You might've also noticed the network_mode: host directive. This ensures that the DHCP server is using the application server's network adapters instead of an isolated network stack that docker would normally create.

Let's do one more.

Setting up a Pi-hole Container

Pi-hole is a great DNS service you can run to block ads and telemetry services across your whole network.

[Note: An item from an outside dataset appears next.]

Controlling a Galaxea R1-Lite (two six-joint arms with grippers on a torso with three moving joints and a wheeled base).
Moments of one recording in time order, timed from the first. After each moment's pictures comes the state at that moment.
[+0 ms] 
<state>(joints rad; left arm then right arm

This is probably the easiest container to configure, as I personally don't actually care to store any configuration about the service at all. I'm happy to blow the container away and rebuilt it whenever, so this is all I had to change the yaml file to to get it going:

version: '2'
services:
    couchpotato:
        build:
            context: /var/docker/dockerfiles/couchpotato/
        container_name: couchpotato
        volumes:
            - /var/docker/data/couchpotato/:/datadir
            - /mnt/mediaserver/:/media
        ports:
            - 5050:5050
        environment:
            - CP_UID=5000
            - CP_GID=6000
        restart: always
    sickbeard:
        build:
            context: /var/docker/dockerfiles/sickbeard/
        container_name: sickbeard
        volumes:
            - /var/docker/data/sickbeard/:/datadir
            - /mnt/mediaserver/:/media
        ports:
            - 8081:8081
        environment:
            - SICKBEARD_UID=5000
            - SICKBEARD_GID=6000
        restart: always
    dhcp:
        image: networkboot/dhcpd
        container_name: dhcp
        volumes:
            - /var/docker/data/dhcp:/data
        network_mode: host
        restart: always
    pihole:
        image: diginc/pi-hole
        container_name: pihole
        network_mode: host
        ports:
            - 53:53/tcp
            - 53:53/udp
            - 80:80
        cap_add:
            - NET_ADMIN
        environment:
            - DNS1=8.8.8.8
            - DNS2=8.8.4.4
            - ServerIP=192.168.20.6
        restart: always

Easy-peasy.

Backing up your Data

This is the great feature of containers. Because we now have all of these services isolated from their data, I actually don't care about the applications any more and our data just lives in a single directory.

So I can run:

# Stop all the containers:
docker-compose stop

# Backup the data:
tar -cpzf /app1-data.tar.gz /var/docker/

# Start all the containers:
docker-compose up -d

and I've got every container's configuration and data nicely bundled up in a single tarball.

If I have to rebuild these containers, I just need to:

  1. Set up another new app server (there's really no need to back up the current one).
  2. Install docker and docker-compose.
  3. Restore the /var/docker/ directory.
  4. Run cd /var/docker/compose && docker-compose up -d and be off running with the exact same applications running as before.

Containers are great, but I've found some applications don't really like running in those contexts yet (or they do but I haven't yet figured out the right configuration for them). For these small, basic services I can group them together into these dedicated app servers, and leave the bigger, legacy applications running in their own VMs for now.

Also I built my app server with CentOS 7, however this really would work on any OS that supports docker. You'd just need to adjust the installation part to suit the OS of your choice.